Unique Device Identification (UDI)
Every device must have a unique identifier for traceability throughout its lifecycle, from manufacturing to disposal.
Authorized Representative
Non-EU manufacturers must have an authorized representative in the EU who takes legal responsibility for the device.
Post-Market Surveillance
Continuous monitoring of device safety and performance once on the market, with mandatory reporting of incidents and trending.
Quality Management System
Comprehensive quality management system (ISO 13485) covering design, manufacturing, and post-market activities.
Cybersecurity Requirements
Software medical devices must demonstrate cybersecurity throughout their lifecycle, including regular security updates.
What This Means for Different Stakeholders
For Medical Device Manufacturers
- • Comprehensive compliance requirements
- • Determine device classification early in development
- • Invest in comprehensive clinical evidence
- • Implement robust quality management systems
- • Establish post-market surveillance systems
Note: Requires specialized medical device regulatory expertise and significant compliance investment.
For Healthcare Software Developers
- • Assess if software qualifies as medical device
- • Implement software lifecycle processes (IEC 62304)
- • Plan for cybersecurity throughout lifecycle
- • Consider usability engineering (IEC 62366)
- • Document software safety classification
Note: Most general business software and wellness apps are not medical devices under MDR.
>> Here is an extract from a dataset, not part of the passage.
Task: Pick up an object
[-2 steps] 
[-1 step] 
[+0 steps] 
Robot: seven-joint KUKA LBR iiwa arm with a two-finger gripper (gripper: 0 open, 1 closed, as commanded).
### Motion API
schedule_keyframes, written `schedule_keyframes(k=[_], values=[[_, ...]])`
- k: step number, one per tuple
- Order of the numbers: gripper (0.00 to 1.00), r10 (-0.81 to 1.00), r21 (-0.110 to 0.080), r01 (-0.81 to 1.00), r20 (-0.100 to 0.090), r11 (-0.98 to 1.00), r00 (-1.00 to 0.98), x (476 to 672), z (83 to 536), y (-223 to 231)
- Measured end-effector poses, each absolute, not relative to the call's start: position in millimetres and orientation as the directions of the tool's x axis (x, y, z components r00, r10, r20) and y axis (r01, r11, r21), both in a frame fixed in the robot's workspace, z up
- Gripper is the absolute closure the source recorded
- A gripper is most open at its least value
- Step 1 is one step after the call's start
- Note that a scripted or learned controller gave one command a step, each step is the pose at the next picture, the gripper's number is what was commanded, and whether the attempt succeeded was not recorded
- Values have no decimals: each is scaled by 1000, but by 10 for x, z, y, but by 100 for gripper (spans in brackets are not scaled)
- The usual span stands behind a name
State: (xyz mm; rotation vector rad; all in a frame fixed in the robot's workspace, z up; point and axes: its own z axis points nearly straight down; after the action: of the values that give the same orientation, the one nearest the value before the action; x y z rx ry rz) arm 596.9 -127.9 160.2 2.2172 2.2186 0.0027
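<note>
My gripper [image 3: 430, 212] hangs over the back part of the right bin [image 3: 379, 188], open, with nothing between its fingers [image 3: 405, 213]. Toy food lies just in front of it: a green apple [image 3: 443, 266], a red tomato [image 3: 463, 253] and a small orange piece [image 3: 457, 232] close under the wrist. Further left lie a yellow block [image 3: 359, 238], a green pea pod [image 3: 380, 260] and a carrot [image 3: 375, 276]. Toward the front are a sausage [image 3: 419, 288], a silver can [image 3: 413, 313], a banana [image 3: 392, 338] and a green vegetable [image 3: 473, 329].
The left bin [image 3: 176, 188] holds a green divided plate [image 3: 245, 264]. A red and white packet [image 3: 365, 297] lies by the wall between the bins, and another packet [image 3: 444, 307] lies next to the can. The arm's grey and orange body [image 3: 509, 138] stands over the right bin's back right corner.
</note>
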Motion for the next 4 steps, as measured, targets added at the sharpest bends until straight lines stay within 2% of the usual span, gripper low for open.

For Healthcare Organizations
- • Limited direct compliance requirements
- • Verify CE marking before purchasing devices
- • Check UDI registration in EUDAMED database
- • Report serious incidents and device defects
- • Ensure staff training on device operation
Note: Healthcare providers primarily interact with MDR as purchasers and users of compliant devices.
Penalties and Enforcement
Administrative Penalties
- • Product recalls and market withdrawal
- • Suspension or withdrawal of CE certificates
- • Prohibition on placing devices on market
- • Mandatory corrective actions
- • Public warnings and notifications
Financial Consequences
- • Criminal penalties vary by EU member state
- • Civil liability for patient harm
- • Legal costs and regulatory fees
- • Lost revenue from market restrictions
- • Reputation damage and market loss
Common MDR Questions
Is my health app considered a medical device under MDR?
It depends on the app's intended purpose. If your app diagnoses, treats, prevents, or monitors medical conditions, it's likely a medical device. Apps that only provide general health information or lifestyle tracking typically aren't medical devices. The key test is whether the app has a medical purpose as intended by the manufacturer.
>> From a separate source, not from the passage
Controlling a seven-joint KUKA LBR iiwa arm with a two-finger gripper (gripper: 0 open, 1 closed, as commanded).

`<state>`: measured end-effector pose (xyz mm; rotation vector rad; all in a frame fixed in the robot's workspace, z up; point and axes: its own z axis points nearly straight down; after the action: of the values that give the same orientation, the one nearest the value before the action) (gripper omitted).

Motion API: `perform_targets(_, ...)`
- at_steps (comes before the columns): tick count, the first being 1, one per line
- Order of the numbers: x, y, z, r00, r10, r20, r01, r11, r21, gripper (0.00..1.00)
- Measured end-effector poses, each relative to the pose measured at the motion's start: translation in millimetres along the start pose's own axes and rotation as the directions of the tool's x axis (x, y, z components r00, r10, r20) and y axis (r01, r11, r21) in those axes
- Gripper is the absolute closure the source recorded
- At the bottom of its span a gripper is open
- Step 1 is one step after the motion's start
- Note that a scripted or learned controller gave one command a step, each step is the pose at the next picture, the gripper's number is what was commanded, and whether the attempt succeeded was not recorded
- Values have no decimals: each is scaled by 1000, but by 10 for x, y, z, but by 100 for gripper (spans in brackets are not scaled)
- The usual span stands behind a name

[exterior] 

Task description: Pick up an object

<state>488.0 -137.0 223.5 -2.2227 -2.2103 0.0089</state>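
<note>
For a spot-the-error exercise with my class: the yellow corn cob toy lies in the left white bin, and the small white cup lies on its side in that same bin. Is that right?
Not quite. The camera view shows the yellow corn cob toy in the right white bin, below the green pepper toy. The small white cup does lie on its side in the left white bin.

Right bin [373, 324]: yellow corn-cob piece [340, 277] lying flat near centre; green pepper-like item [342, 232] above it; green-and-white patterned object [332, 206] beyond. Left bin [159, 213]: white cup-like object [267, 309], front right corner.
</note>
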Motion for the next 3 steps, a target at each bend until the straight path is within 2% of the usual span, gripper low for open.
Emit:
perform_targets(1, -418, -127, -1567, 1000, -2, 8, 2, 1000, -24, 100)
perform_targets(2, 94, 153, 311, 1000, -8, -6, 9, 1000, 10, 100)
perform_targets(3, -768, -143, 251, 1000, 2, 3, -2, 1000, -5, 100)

Can I still use devices with MDD certificates?
MDD certificates are being phased out. The validity depends on when the certificate was issued and the device class. Most MDD certificates are no longer valid for new devices placed on the market. Existing devices may continue to be sold until their MDD certificate expires, but no later than May 2024 for most devices.
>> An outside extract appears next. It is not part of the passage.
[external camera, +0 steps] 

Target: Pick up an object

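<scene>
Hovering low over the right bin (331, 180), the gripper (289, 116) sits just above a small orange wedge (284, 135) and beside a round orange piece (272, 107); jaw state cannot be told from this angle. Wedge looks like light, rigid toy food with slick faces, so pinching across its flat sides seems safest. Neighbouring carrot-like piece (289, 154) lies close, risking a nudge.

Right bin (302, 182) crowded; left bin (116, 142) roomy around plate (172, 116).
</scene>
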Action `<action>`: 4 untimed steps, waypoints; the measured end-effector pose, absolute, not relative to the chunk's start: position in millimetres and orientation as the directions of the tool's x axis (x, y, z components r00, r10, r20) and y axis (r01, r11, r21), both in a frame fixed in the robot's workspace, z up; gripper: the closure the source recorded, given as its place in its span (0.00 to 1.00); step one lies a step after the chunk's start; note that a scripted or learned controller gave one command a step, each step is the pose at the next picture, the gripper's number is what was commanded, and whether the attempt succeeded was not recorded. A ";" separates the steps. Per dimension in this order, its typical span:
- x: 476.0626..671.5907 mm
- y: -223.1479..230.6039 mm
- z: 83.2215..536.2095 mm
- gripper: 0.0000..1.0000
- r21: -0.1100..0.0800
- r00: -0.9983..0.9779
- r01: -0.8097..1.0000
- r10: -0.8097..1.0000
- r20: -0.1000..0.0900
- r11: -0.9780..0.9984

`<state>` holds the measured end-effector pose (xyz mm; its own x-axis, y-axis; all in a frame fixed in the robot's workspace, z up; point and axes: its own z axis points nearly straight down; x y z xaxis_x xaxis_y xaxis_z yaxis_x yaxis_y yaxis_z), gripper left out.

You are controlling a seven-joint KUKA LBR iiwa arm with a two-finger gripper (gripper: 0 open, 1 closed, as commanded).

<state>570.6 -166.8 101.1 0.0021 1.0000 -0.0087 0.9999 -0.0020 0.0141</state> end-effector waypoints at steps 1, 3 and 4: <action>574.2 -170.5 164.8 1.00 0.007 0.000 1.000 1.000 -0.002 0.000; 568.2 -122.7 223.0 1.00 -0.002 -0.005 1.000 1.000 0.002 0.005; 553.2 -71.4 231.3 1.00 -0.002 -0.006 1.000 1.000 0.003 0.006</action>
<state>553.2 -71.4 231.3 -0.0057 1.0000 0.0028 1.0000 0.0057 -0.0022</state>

Do I need a notified body for all medical devices?
No, only for Class I sterile/measuring devices, Class IIa, IIb, and Class III devices. Class I non-sterile devices can be self-declared by the manufacturer. However, the self-declaration process still requires comprehensive technical documentation and compliance with all MDR requirements.
What's the difference between MDR and FDA requirements?
MDR and FDA have different approaches: MDR focuses more on clinical evidence and post-market surveillance, while FDA emphasizes pre-market approval processes. If you're selling globally, you'll need to comply with both, though some clinical data and quality system elements can be shared between the two regulatory systems.